Start of DATA FOR THE TASK

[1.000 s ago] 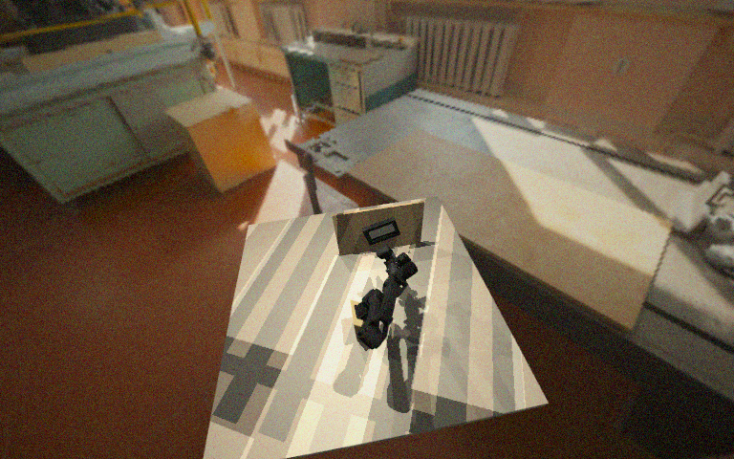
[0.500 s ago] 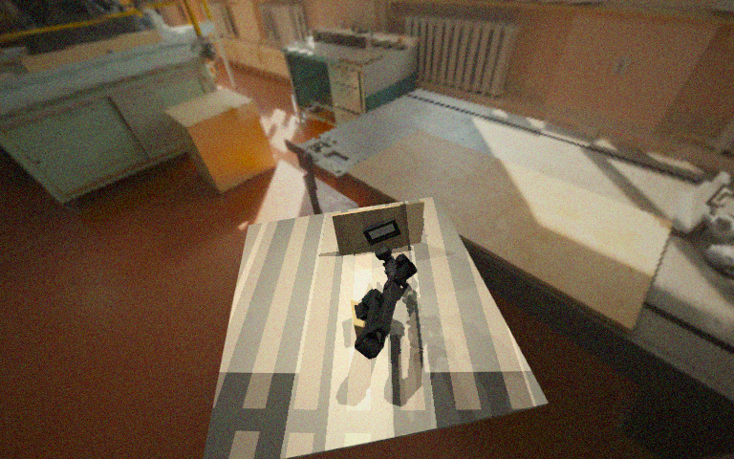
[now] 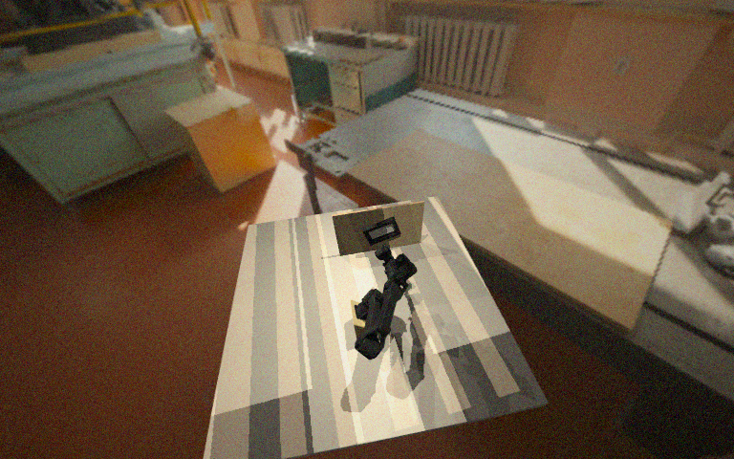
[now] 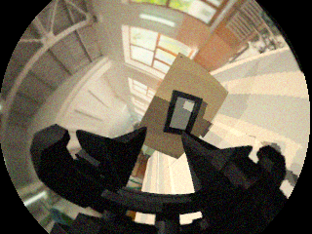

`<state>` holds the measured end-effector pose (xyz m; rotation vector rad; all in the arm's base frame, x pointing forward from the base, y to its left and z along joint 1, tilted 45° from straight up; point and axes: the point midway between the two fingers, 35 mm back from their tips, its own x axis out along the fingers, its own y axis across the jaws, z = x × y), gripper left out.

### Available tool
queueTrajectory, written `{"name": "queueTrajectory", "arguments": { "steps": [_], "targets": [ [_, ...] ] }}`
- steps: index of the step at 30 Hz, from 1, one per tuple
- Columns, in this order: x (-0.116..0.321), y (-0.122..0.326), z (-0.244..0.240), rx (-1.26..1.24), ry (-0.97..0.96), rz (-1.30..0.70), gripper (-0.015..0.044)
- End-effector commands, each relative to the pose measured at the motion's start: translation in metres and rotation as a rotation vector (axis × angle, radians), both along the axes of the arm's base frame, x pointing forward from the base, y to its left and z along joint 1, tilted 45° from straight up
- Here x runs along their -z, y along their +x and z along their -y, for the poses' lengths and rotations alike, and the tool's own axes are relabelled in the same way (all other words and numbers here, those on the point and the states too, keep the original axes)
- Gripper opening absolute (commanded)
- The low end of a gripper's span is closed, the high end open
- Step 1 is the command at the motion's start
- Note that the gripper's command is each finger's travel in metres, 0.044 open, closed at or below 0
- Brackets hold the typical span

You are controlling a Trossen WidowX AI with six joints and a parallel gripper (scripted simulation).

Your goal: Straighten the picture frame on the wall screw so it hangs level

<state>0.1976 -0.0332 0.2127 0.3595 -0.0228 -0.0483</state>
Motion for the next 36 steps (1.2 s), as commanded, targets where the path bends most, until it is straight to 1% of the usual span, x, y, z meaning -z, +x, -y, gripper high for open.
{"name": "queueTrajectory", "arguments": {
  "steps": [1,36],
  "targets": [
    [0.0001,-0.0002,0.0005,0.004,-0.002,-0.001,0.0260],
    [0.0001,-0.0002,0.0005,0.004,-0.002,-0.001,0.0260]
  ]
}}
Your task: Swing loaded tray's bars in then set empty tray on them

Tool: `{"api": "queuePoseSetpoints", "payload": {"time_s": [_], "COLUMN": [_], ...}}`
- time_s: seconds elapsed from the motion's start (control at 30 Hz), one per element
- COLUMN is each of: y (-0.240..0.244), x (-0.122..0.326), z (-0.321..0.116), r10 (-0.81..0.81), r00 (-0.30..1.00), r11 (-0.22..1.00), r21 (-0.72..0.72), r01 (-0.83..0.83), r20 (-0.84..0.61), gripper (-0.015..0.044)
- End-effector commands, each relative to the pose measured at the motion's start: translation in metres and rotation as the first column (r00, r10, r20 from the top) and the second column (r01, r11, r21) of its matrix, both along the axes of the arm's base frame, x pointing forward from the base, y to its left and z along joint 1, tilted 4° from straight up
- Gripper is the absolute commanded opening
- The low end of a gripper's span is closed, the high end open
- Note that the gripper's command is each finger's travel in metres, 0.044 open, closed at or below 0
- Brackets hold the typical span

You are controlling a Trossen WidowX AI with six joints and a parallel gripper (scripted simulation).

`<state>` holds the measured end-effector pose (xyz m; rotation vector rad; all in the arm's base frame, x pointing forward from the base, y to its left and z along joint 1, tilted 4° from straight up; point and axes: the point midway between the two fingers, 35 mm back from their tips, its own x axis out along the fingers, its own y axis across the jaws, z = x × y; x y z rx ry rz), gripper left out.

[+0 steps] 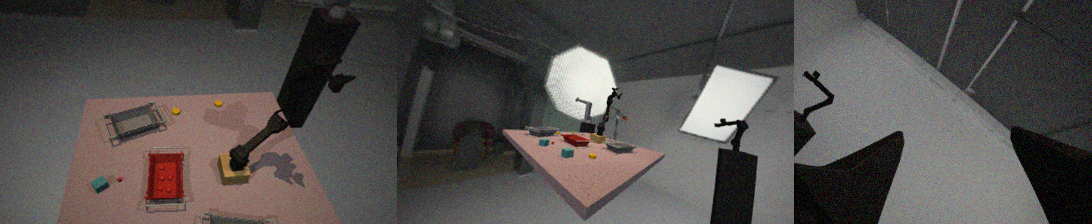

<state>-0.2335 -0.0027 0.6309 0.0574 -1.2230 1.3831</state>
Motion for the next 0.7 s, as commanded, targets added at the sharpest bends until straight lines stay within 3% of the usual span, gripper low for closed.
{"api": "queuePoseSetpoints", "payload": {"time_s": [0.0, 0.23, 0.37, 0.67], "y": [0.000, 0.001, 0.016, 0.070], "x": [0.000, 0.001, 0.032, 0.150], "z": [0.000, 0.001, 0.011, 0.034], "r10": [0.000, 0.000, -0.003, -0.044], "r00": [1.000, 1.000, 0.996, 0.915], "r11": [1.000, 1.000, 1.000, 0.997], "r21": [0.000, -0.001, -0.026, -0.078], "r01": [0.000, 0.000, 0.001, 0.013], "r20": [0.000, -0.004, -0.090, -0.402], "gripper": [0.0374, 0.0190, 0.0085, 0.0080]}}
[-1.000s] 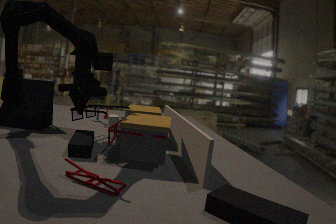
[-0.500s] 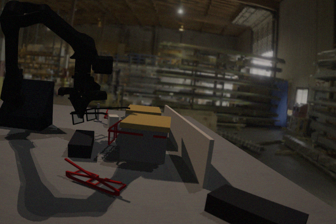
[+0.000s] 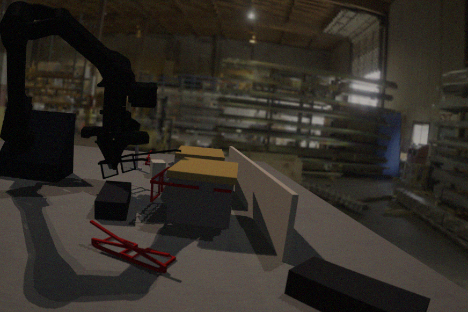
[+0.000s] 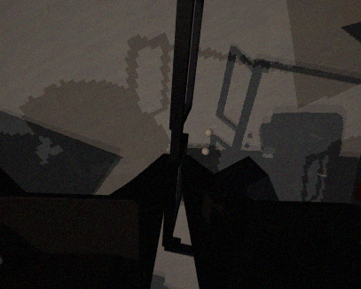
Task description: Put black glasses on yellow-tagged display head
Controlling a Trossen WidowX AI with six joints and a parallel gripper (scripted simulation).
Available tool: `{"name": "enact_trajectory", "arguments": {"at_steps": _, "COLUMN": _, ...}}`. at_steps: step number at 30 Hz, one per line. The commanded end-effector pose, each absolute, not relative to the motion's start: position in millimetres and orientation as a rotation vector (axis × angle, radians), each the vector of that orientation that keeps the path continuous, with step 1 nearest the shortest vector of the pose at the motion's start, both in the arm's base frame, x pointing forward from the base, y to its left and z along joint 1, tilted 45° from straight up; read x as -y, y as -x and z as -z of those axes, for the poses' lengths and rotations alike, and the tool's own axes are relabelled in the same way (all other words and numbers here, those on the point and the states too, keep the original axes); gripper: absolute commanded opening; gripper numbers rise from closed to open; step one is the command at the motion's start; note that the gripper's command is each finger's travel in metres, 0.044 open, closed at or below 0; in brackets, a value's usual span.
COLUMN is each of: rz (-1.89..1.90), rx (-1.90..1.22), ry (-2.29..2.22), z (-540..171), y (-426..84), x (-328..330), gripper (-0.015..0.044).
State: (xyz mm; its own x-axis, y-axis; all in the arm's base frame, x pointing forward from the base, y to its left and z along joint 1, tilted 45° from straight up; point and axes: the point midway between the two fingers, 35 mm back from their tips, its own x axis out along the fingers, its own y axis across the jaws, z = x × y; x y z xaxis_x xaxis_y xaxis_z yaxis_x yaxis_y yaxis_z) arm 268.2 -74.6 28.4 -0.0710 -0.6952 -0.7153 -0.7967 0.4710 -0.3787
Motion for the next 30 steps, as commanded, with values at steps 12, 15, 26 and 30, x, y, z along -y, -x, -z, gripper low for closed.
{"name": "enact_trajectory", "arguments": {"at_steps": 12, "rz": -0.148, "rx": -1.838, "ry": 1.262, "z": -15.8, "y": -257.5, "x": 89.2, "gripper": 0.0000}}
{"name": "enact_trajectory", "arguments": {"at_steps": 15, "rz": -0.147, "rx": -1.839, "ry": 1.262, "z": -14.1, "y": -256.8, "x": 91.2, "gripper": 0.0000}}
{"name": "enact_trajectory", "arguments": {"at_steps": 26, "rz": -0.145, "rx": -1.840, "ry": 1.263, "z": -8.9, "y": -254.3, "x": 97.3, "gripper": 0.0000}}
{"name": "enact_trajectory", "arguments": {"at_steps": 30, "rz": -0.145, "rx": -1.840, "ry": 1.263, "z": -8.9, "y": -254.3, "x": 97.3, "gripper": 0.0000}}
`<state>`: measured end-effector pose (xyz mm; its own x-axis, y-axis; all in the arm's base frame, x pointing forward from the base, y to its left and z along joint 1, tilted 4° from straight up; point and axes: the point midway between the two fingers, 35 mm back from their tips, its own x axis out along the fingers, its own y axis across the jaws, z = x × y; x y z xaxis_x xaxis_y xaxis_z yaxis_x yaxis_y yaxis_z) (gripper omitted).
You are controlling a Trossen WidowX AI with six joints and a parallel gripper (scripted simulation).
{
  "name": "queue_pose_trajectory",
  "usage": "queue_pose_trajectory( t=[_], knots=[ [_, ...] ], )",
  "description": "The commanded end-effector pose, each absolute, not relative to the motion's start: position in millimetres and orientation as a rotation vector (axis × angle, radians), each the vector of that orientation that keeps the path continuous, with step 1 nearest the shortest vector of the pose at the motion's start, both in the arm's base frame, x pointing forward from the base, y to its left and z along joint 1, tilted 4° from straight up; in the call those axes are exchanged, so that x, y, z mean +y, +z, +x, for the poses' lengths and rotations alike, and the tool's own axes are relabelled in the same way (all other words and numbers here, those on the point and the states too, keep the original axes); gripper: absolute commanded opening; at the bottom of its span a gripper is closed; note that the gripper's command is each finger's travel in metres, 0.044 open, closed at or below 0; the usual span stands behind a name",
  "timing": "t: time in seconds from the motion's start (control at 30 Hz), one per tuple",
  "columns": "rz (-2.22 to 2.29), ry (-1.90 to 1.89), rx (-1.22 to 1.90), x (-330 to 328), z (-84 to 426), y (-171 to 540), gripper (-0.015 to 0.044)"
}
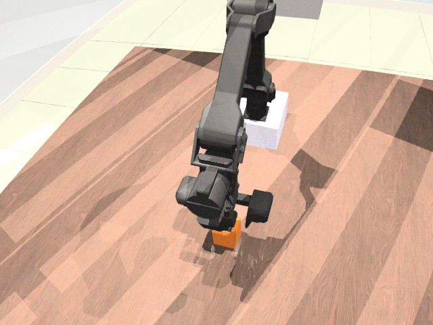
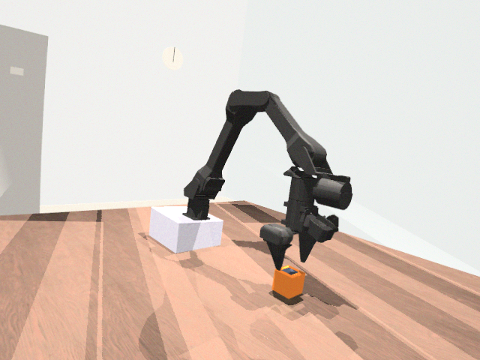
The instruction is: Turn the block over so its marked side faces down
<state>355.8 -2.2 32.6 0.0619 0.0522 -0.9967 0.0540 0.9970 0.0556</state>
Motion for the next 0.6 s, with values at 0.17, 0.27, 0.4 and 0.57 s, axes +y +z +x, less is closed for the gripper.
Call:
queue_pose_trajectory(
  t=[0.17,0.27,0.4,0.57],
  knots=[
    [0.091,-0.001,1.512,-1,357,18,0.0440],
    [0.091,-0.001,1.512,-1,357,13,0.0440],
    [0.091,-0.001,1.512,0,357,7,0.0440],
    [0.091,-0.001,1.512,0,357,-1,0.0440]
  ],
)
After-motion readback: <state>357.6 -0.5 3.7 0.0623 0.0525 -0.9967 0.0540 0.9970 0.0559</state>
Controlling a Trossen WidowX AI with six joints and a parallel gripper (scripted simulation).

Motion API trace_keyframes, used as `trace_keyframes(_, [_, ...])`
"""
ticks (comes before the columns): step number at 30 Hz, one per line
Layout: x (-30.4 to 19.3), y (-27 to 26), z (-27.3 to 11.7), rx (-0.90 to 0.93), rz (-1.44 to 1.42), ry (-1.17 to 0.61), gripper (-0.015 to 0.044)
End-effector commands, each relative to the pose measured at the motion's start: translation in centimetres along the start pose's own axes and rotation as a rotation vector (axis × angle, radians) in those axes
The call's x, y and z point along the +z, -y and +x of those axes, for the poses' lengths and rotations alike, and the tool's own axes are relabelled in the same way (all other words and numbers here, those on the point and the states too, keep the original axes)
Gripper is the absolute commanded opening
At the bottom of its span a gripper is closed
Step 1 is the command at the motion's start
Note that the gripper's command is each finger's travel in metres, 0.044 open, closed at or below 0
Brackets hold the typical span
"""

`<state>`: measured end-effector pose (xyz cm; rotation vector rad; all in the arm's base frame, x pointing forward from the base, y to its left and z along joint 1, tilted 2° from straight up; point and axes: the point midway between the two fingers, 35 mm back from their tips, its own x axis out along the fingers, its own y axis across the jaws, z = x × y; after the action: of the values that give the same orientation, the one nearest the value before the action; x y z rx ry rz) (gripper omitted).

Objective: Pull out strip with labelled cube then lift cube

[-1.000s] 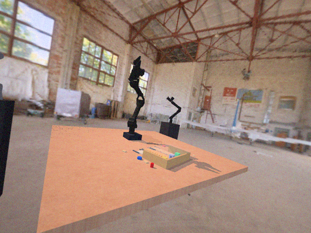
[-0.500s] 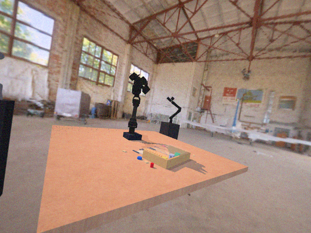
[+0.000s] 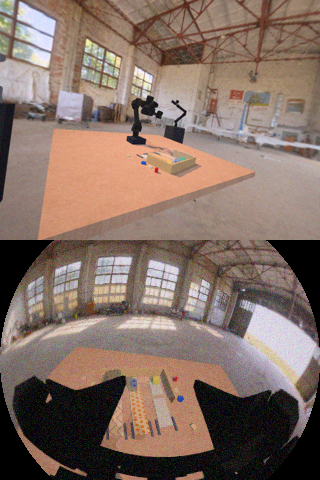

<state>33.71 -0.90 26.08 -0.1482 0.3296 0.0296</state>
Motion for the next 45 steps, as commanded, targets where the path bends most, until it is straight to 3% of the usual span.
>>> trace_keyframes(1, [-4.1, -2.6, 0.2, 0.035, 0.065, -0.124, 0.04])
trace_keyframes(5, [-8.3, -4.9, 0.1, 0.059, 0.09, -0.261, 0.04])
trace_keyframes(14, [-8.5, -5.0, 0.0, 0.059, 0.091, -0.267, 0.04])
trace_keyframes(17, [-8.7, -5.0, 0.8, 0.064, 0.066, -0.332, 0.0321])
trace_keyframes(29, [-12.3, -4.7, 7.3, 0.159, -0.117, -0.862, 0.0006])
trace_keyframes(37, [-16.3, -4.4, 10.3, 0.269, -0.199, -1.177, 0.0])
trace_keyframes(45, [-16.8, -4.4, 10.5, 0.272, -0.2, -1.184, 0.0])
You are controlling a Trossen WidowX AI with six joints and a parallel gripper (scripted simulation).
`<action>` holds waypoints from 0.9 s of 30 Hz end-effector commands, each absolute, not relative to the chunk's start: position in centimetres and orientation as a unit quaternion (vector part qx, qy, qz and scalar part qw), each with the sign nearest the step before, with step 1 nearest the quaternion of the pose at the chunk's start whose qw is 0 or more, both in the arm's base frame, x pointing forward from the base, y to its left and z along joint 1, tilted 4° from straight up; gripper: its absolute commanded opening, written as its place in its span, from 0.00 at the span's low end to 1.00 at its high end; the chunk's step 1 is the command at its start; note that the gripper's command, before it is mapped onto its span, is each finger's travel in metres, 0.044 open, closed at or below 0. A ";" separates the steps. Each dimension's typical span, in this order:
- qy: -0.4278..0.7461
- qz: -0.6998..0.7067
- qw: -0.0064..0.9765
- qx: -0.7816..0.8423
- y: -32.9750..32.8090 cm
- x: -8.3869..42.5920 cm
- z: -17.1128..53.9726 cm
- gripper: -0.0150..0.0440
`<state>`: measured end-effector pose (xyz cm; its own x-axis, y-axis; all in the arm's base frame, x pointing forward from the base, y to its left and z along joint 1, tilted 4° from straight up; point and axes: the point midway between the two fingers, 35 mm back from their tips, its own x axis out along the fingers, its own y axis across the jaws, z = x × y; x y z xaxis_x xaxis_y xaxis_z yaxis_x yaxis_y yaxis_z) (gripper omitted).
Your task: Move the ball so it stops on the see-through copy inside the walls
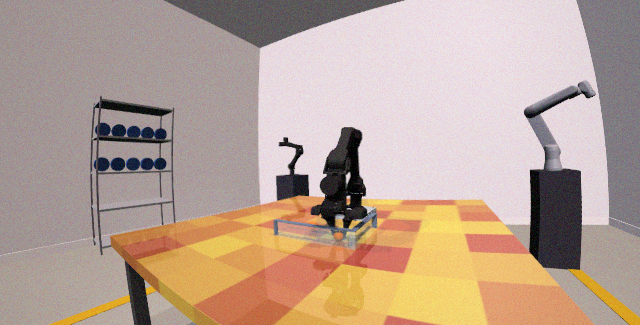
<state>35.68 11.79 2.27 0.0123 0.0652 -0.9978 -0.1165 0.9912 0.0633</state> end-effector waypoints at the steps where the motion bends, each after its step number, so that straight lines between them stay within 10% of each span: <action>1: 0.701 0.063 0.710 -0.015 11.9 35.7 2.1 0.49; 7: 0.704 0.058 0.708 -0.003 10.6 35.5 2.4 0.25; 27: 0.700 0.077 0.710 -0.020 10.9 36.0 10.3 0.25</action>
<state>35.91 10.69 8.33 -0.0003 0.0817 -0.9967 -0.1448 0.9861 0.0809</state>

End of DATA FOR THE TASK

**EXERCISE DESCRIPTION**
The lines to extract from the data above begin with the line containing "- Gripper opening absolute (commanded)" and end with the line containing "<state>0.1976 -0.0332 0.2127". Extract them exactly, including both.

**ANSWER BOX**
- Gripper opening absolute (commanded)
- The low end of a gripper's span is closed, the high end open
- Step 1 is the command at the motion's start
- Note that the gripper's command is each finger's travel in metres, 0.044 open, closed at or below 0
- Brackets hold the typical span

You are controlling a Trossen WidowX AI with six joints and a parallel gripper (scripted simulation).

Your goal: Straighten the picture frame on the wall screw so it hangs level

<state>0.1976 -0.0332 0.2127 0.3595 -0.0228 -0.0483</state>

No additional output will be generated.